Here is a simplified version of my problem. I have two tables. Each table has a unique ID field, but it’s irrelevant in this case.
shipments has 3 fields: shipment_id, receive_by_datetime, and qty.
deliveries has 4 fields: delivery_id, shipment_id, delivered_on_datetime, and qty.
In shipments, the shipment_id and receive_by_datetime fields always match up. There are many rows in the table that would appear to be duplicates based off of those two columns (but they aren’t… other fields are different).
In deliveries, the shipment_id matches up to the shipments table. There are also many rows that would appear to be duplicates based off of the delivery_id and delivered_on_datetime fields (but they aren’t again… other fields exist that I didn’t list).

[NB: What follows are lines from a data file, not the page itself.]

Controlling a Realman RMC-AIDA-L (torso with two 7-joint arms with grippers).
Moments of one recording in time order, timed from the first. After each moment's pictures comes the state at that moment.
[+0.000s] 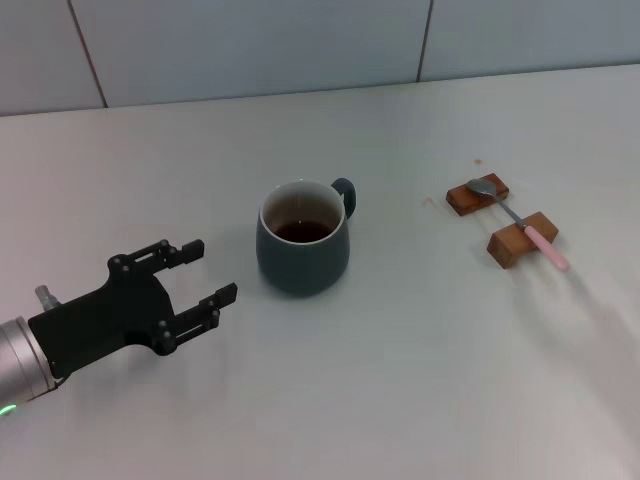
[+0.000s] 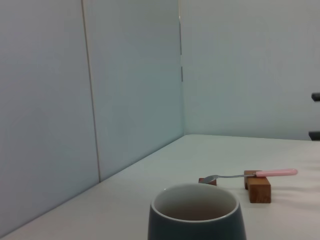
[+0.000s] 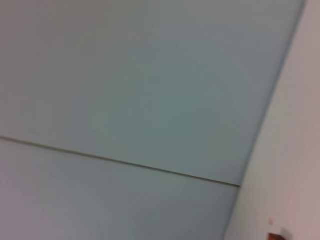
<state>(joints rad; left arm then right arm) -0.53 -2.07 0.30 0.24 2.11 1.46 -0.66 0.17 2.03 0.00 -0.23 -1.83 -1.58 1.90</state>
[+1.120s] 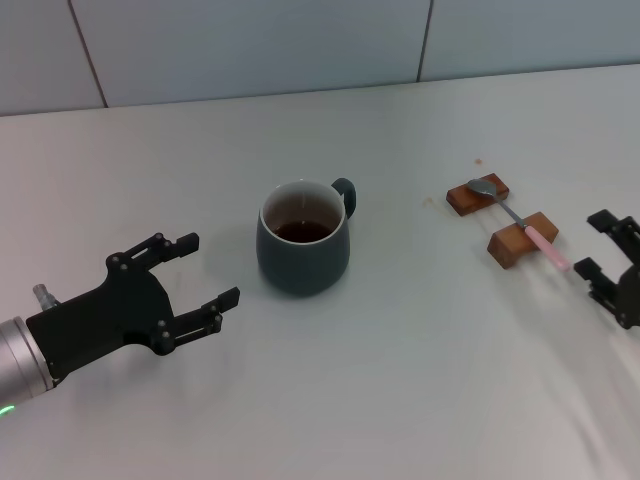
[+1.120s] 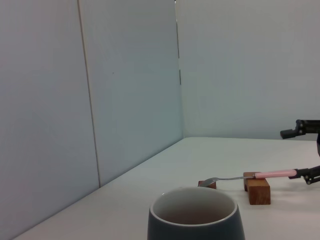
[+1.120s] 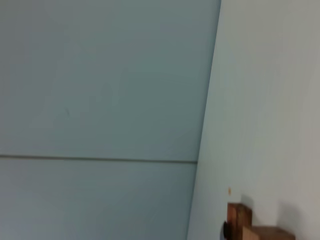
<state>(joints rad) -0.53 -2.07 0.30 0.25 2.11 1.48 -0.63 0.26 2.08 -0.01 -0.12 -1.83 -1.35 1.93</state>
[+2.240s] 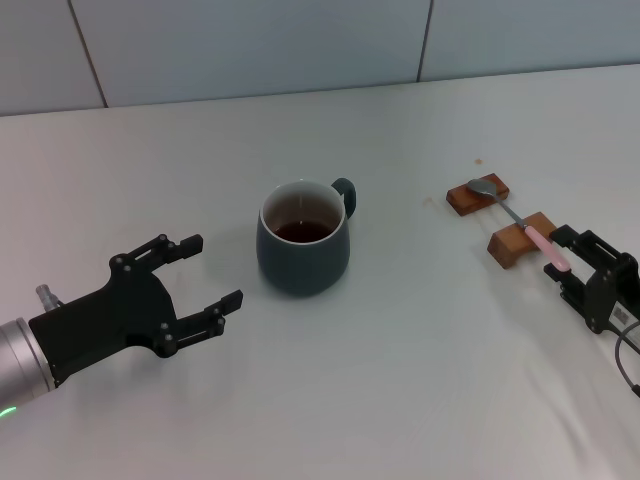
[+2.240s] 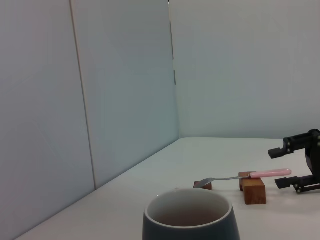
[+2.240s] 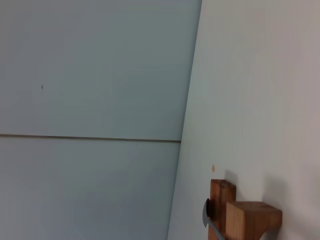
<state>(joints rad) -0.53 -2.07 0.31 0.25 2.11 1.48 -0.62 0.29 2.08 -0.04 -0.08 -1.84 -1.28 1.92</state>
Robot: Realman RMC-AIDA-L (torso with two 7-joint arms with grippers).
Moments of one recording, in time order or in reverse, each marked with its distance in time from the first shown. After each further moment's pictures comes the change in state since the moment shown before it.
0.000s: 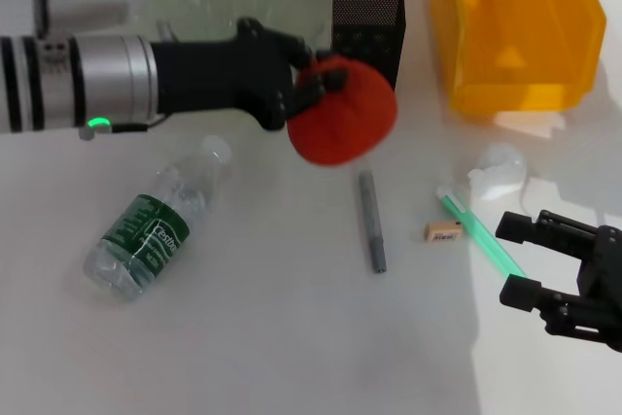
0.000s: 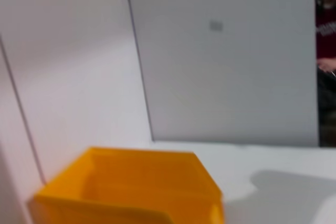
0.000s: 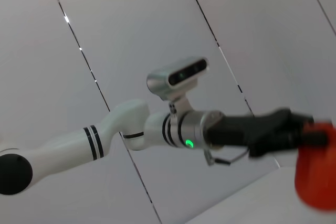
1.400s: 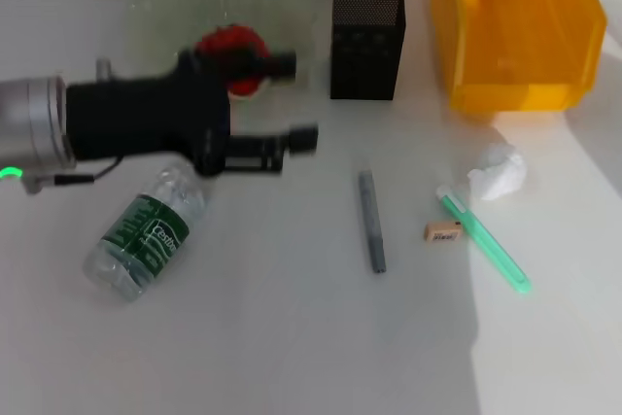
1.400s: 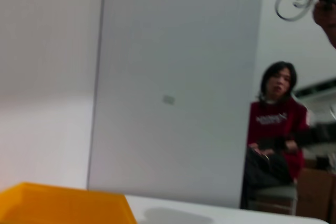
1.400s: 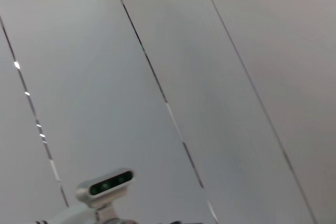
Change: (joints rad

I am trying to pull one row per aggregate delivered_on_datetime and receive_by_datetime, but because of the many-to-many relationships, it’s difficult. Is a query somewhere along these lines correct?

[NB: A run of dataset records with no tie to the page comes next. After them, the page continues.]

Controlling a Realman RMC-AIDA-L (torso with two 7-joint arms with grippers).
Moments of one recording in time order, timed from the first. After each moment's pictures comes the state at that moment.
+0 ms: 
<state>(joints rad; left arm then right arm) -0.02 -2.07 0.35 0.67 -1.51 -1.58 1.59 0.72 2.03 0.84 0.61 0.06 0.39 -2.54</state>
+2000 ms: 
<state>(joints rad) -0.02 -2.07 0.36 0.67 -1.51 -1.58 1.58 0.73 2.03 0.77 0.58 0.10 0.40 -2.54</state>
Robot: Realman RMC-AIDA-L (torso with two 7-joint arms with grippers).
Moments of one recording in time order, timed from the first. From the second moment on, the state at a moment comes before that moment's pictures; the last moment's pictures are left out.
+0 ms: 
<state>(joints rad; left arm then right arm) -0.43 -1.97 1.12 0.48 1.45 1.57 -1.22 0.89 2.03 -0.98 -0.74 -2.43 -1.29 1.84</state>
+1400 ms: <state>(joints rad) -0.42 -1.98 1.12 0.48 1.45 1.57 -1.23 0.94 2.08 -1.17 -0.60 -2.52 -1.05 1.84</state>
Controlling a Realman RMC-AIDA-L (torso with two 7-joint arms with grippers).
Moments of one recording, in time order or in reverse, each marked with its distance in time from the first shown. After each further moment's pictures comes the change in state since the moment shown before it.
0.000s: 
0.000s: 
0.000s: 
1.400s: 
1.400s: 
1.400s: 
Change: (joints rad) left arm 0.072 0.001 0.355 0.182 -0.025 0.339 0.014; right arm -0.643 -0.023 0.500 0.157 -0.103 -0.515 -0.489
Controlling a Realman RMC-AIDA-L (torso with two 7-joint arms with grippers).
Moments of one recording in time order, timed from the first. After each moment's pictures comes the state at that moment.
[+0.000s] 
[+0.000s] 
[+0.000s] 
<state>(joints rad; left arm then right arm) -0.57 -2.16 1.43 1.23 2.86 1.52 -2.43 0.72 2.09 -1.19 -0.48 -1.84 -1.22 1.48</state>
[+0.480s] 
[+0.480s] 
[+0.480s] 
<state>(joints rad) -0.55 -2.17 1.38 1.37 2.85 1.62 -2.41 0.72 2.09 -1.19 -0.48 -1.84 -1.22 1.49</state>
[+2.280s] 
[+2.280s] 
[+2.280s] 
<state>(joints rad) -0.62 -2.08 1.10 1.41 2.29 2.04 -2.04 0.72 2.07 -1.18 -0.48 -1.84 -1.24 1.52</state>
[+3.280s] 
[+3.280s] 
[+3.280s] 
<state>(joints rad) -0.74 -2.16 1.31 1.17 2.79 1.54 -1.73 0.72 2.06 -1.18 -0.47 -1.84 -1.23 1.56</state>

SELECT d.delivered_on_datetime, s.receive_by_datetime, SUM(d.qty) FROM deliveries d LEFT JOIN ( SELECT DISTINCT s1.shipment_id, s1.receive_by_datetime FROM shipments s1 ) s ON (s.shipment_id = d.shipment_id) GROUP BY d.delivered_on_datetime, s.receive_by_datetime
Yep, the problem with many-to-many is you get the cartesian product of rows, so you end up counting the same row more than once. Once for each other row it matches against.

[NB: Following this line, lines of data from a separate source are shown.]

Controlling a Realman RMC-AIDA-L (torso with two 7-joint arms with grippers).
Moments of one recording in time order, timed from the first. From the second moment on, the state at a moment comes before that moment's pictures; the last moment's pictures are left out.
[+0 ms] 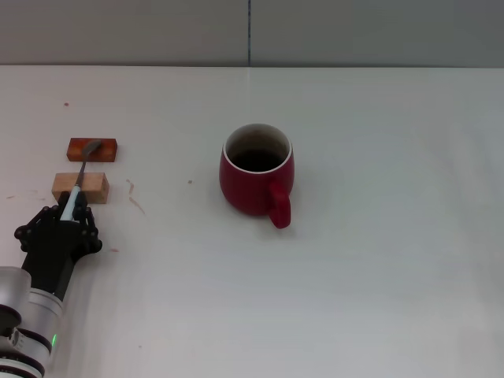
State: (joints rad) left arm -0.37 -2.07 0.31 -0.52 0.98 1.34 0.22; right arm 0.56 2.01 0.53 -0.09 -1.62 -1.31 0.03
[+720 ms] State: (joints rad) left arm -0.36 -2.07 0.31 -0.52 0.98 1.35 0.22; right arm 0.56 2.01 0.53 -0.09 -1.62 -1.31 0.03
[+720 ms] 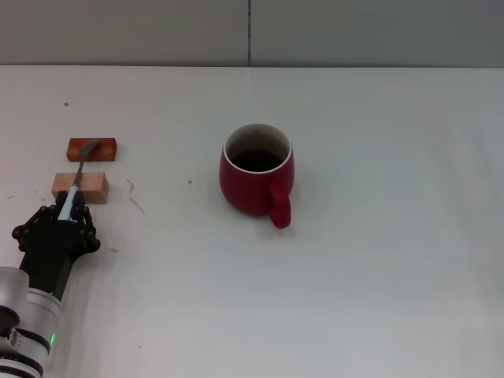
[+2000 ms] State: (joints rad) left arm -0.32 -2.06 0.31 -0.37 1.13 1.46 -0.51; right arm 0.56 2.01 0.53 -0.09 -1.62 -1.31 0.03
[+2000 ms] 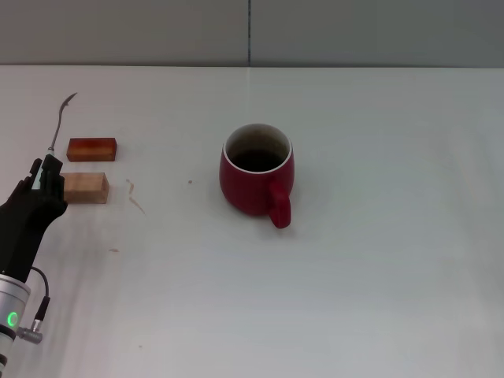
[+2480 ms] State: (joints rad) left arm -0.30 -2.06 0.32 -0.21 1.24 1.50 -0.98; right arm 0.56 2.01 0.53 -0.09 -1.62 -1.31 0.03
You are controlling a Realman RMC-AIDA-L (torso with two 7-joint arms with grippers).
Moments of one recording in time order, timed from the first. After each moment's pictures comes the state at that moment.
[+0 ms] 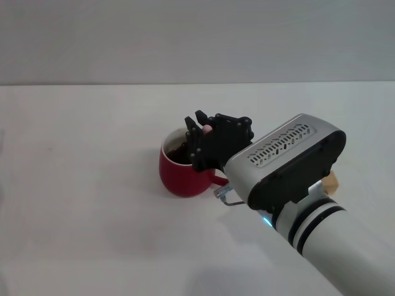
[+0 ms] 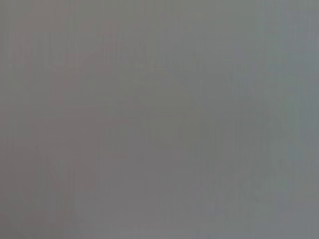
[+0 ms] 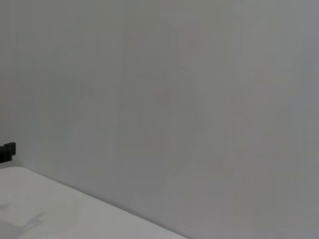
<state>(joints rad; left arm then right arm) -0.44 -2.05 -1.49 -0.19 2.39 0.96 0.04 0.24 2.07 0.70 1.37 -1.51 -0.35 -1.36</state>
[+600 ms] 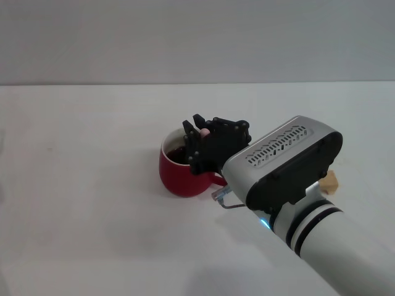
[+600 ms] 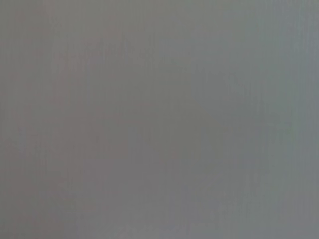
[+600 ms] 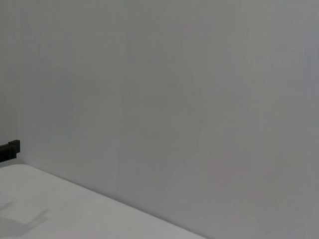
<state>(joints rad) -0.44 -2.06 -1.49 -0.19 2.39 0.96 0.04 0.24 2.08 0.70 1.36 -1.48 -0.34 -1.36</state>
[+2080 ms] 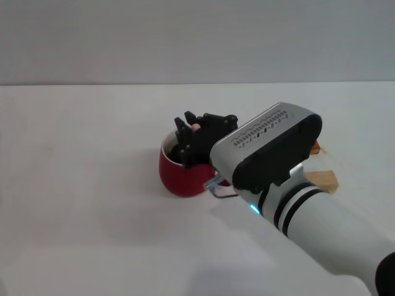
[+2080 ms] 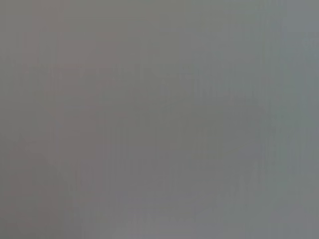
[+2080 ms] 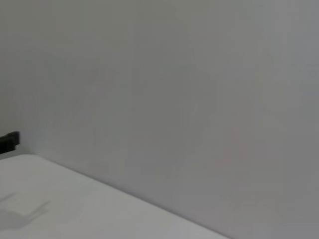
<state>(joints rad) -0.43 -2.06 -1.49 -0.19 2.39 0.96 0.04 0.37 2.08 0.72 1.26 -1.39 -0.32 -1.35</state>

If this means there cannot be two shipments with the same ID but different dates then your query will work. But in general it is not safe. i.e. If subselect distinct could return more than one row per shipment ID, you will be subject to the double counting issue. Generically this is a very tricky problem to solve – in fact I see no way it could be with this data model.